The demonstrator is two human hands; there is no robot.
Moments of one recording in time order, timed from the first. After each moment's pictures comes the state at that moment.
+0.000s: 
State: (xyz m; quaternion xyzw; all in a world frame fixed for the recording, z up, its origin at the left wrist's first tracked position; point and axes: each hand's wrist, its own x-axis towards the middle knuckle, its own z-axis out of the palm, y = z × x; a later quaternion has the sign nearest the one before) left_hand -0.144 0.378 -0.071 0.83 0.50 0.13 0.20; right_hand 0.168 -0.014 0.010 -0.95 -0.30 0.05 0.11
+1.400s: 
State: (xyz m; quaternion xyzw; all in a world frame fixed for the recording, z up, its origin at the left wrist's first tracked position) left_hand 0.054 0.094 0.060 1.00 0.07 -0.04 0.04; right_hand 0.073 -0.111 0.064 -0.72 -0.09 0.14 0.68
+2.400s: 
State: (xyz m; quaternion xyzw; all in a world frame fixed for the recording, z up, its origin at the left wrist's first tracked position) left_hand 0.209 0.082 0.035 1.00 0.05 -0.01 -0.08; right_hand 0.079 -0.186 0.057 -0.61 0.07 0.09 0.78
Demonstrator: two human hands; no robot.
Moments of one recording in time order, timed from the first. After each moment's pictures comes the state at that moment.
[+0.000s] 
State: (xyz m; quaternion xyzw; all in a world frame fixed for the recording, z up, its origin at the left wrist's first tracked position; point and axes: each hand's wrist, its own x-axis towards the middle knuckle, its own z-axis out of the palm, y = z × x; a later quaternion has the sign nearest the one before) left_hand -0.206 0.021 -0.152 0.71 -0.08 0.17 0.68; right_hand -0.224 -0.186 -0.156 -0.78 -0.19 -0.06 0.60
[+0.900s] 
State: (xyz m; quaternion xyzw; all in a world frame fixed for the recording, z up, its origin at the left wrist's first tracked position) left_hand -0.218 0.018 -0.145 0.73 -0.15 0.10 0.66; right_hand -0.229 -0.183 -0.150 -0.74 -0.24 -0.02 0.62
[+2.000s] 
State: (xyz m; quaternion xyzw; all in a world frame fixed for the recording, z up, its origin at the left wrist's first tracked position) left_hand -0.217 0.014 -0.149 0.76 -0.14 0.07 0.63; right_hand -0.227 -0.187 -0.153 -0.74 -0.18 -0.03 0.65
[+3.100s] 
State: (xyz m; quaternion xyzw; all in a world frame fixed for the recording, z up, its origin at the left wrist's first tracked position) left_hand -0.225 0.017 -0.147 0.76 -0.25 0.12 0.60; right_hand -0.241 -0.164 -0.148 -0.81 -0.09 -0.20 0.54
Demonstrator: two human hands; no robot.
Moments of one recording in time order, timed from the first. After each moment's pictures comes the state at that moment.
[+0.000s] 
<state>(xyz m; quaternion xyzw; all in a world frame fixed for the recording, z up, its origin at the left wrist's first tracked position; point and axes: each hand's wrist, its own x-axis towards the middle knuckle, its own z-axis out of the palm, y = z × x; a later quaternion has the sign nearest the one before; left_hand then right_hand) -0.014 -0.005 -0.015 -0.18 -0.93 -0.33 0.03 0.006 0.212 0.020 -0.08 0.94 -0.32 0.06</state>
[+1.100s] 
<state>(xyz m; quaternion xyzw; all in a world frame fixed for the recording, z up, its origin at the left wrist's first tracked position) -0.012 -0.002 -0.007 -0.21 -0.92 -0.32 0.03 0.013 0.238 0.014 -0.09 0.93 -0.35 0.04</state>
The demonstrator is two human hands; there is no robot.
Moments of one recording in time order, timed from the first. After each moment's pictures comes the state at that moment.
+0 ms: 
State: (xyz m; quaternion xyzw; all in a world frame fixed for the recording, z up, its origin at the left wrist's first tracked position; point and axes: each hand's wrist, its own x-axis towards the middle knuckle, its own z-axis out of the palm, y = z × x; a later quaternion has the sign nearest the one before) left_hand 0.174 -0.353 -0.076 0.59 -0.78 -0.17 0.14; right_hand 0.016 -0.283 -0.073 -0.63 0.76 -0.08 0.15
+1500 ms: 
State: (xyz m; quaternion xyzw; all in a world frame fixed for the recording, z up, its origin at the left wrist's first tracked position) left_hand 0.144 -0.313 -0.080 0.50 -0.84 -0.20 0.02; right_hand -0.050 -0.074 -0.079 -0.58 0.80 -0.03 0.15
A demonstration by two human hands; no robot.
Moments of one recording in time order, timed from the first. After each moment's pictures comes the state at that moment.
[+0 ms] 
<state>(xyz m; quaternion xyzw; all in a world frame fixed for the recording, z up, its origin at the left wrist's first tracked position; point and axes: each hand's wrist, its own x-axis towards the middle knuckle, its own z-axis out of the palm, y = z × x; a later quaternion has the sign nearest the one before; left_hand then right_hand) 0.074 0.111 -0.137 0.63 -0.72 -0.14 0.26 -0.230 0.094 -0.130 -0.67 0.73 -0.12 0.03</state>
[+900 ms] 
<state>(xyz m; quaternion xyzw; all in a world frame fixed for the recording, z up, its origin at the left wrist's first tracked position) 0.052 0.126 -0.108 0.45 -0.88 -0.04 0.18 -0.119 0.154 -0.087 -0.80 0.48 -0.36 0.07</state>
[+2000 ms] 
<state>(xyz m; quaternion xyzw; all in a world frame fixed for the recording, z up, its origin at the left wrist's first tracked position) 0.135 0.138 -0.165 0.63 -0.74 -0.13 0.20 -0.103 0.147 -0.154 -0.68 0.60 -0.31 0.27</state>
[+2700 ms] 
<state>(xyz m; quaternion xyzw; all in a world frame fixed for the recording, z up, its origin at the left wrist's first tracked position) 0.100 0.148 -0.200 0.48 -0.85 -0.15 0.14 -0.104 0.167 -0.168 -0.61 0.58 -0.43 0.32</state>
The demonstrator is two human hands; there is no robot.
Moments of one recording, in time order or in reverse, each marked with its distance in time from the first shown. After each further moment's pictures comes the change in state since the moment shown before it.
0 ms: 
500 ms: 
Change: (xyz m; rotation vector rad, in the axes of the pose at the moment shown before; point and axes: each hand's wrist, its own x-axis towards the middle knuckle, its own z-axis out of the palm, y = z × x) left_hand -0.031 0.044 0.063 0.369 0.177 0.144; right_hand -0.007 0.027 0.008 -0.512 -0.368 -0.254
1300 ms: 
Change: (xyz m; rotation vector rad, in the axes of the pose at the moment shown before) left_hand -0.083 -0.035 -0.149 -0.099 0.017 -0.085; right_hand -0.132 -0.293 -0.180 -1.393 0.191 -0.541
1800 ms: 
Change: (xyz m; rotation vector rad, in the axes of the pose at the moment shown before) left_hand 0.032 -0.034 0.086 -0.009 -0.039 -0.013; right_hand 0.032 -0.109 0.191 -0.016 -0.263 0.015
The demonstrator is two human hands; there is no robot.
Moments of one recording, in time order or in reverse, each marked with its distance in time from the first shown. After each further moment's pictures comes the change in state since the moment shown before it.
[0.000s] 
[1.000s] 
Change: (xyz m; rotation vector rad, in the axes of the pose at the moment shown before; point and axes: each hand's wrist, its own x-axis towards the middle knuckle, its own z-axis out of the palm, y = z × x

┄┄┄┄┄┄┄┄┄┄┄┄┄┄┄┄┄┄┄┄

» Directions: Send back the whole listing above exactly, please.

» Answer box:
The demonstrator is two human hands; there is no robot.
Moments of one recording in time order, timed from the first. After each moment's pictures comes the state at that moment.
+0.000s: 
State: (xyz m; quaternion xyzw; all in a world frame fixed for the recording, z up, its origin at the left wrist's first tracked position; point and axes: each hand's wrist, its own x-axis towards the middle knuckle, its own z-axis out of the palm, y = z × x; a later quaternion has the sign nearest the one before) left_hand -0.144 0.378 -0.071 0.83 0.50 0.13 0.20; right_hand 0.168 -0.014 0.010 -0.95 -0.30 0.05 0.11
+1.400s: 
State: (xyz m; quaternion xyzw; all in a world frame fixed for the recording, z up, its origin at the left wrist's first tracked position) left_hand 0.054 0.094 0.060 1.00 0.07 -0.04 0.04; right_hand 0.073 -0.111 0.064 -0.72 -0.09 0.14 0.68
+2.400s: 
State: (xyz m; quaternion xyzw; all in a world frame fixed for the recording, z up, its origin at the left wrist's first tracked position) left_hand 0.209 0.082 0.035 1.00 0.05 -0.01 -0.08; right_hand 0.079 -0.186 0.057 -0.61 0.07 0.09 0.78
Demonstrator: two human hands; no robot.
Moments of one recording in time order, timed from the first. After each moment's pictures comes the state at that moment.
[+0.000s] 
State: (xyz m; quaternion xyzw; all in a world frame fixed for the recording, z up, its origin at the left wrist's first tracked position; point and axes: each hand's wrist, its own x-axis towards the middle knuckle, its own z-axis out of the palm, y = z × x; a later quaternion has the sign nearest the one before) left_hand -0.206 0.021 -0.152 0.71 -0.08 0.17 0.68; right_hand -0.224 -0.186 -0.156 -0.78 -0.19 -0.06 0.60
[+0.900s] 
State: (xyz m; quaternion xyzw; all in a world frame fixed for the recording, z up, its origin at the left wrist's first tracked position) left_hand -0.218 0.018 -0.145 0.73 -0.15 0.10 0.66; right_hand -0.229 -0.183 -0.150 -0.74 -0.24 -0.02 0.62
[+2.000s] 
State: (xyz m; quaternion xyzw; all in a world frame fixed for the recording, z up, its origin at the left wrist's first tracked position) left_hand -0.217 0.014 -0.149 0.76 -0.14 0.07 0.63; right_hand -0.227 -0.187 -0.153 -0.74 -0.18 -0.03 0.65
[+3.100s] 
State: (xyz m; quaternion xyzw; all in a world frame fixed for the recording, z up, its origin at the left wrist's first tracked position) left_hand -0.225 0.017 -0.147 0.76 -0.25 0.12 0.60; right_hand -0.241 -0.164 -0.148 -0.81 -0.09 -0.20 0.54
Demonstrator: two human hands; no robot.
Moments of one recording in time order, timed from the first. After each moment's pictures comes the state at that moment.
[+0.000s] 
<state>(xyz m; quaternion xyzw; all in a world frame fixed for the recording, z up, its origin at the left wrist's first tracked position; point and axes: each hand's wrist, its own x-axis towards the middle knuckle, its own z-axis out of the palm, y = z × x; a later quaternion has the sign nearest the one before; left_hand then right_hand) -0.014 -0.005 -0.015 -0.18 -0.93 -0.33 0.03 0.006 0.212 0.020 -0.08 0.94 -0.32 0.06</state>
[+1.100s] 
<state>(xyz m; quaternion xyzw; all in a world frame fixed for the recording, z up, its origin at the left wrist's first tracked position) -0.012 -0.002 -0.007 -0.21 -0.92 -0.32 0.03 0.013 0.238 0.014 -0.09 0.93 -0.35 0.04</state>
The demonstrator is two human hands; there is no robot.
Moments of one recording in time order, timed from the first. After each moment's pictures comes the state at that moment.
+0 ms: 
State: (xyz m; quaternion xyzw; all in a world frame fixed for the recording, z up, its origin at the left wrist's first tracked position; point and axes: each hand's wrist, its own x-axis towards the middle knuckle, its own z-axis out of the palm, y = z × x; a later quaternion has the sign nearest the one before) left_hand 0.174 -0.353 -0.076 0.59 -0.78 -0.17 0.14; right_hand 0.016 -0.283 -0.073 -0.63 0.76 -0.08 0.15
+1500 ms: 
State: (xyz m; quaternion xyzw; all in a world frame fixed for the recording, z up, its origin at the left wrist's first tracked position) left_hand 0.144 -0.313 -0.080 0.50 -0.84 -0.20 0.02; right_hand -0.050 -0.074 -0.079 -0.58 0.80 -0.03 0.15
A demonstration by two human hands; no robot.
Moments of one recording in time order, timed from the first. After each moment's pictures comes the state at that moment.
[+0 ms] 
<state>(xyz m; quaternion xyzw; all in a world frame fixed for the recording, z up, its origin at the left wrist's first tracked position; point and axes: each hand's wrist, its own x-axis towards the middle knuckle, its own z-axis out of the palm, y = z × x; a later quaternion has the sign nearest the one before; left_hand then right_hand) 0.074 0.111 -0.137 0.63 -0.72 -0.14 0.26 -0.230 0.094 -0.130 -0.67 0.73 -0.12 0.03</state>
[+900 ms] 
<state>(xyz m; quaternion xyzw; all in a world frame fixed for the recording, z up, its origin at the left wrist's first tracked position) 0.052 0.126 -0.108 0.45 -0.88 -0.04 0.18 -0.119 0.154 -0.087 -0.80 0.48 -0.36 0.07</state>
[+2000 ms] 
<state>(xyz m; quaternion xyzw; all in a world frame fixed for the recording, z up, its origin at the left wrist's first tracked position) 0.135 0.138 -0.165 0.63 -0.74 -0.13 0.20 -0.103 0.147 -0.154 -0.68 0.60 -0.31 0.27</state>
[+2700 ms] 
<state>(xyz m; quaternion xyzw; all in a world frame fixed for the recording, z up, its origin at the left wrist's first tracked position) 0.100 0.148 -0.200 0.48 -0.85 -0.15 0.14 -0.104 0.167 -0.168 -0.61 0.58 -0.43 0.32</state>
The demonstrator is two human hands; there is no robot.
Moments of one recording, in time order or in reverse, each marked with its distance in time from the first shown. After each further moment's pictures comes the change in state since the moment shown before it.
0 ms: 
500 ms: 
Change: (xyz m; rotation vector rad, in the axes of the pose at the moment shown before; point and axes: each hand's wrist, its own x-axis towards the middle knuckle, its own z-axis out of the palm, y = z × x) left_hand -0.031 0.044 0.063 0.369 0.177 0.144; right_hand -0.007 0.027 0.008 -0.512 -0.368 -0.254
1300 ms: 
Change: (xyz m; rotation vector rad, in the axes of the pose at the moment shown before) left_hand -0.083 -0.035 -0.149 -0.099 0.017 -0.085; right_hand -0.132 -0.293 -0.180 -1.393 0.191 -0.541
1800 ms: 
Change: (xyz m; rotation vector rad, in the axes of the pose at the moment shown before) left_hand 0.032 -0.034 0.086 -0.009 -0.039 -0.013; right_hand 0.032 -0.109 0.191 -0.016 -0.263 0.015
The demonstrator is two human hands; there is no robot.
Moments of one recording, in time order or in reverse, each marked with its distance in time from the first shown. After each further moment's pictures comes the change in state since the moment shown before it.
[0.000s] 
[1.000s] 
Change: (xyz m; rotation vector rad, in the axes of the pose at the moment shown before; point and axes: each hand's wrist, its own x-axis towards the middle knuckle, its own z-axis out of the palm, y = z × x

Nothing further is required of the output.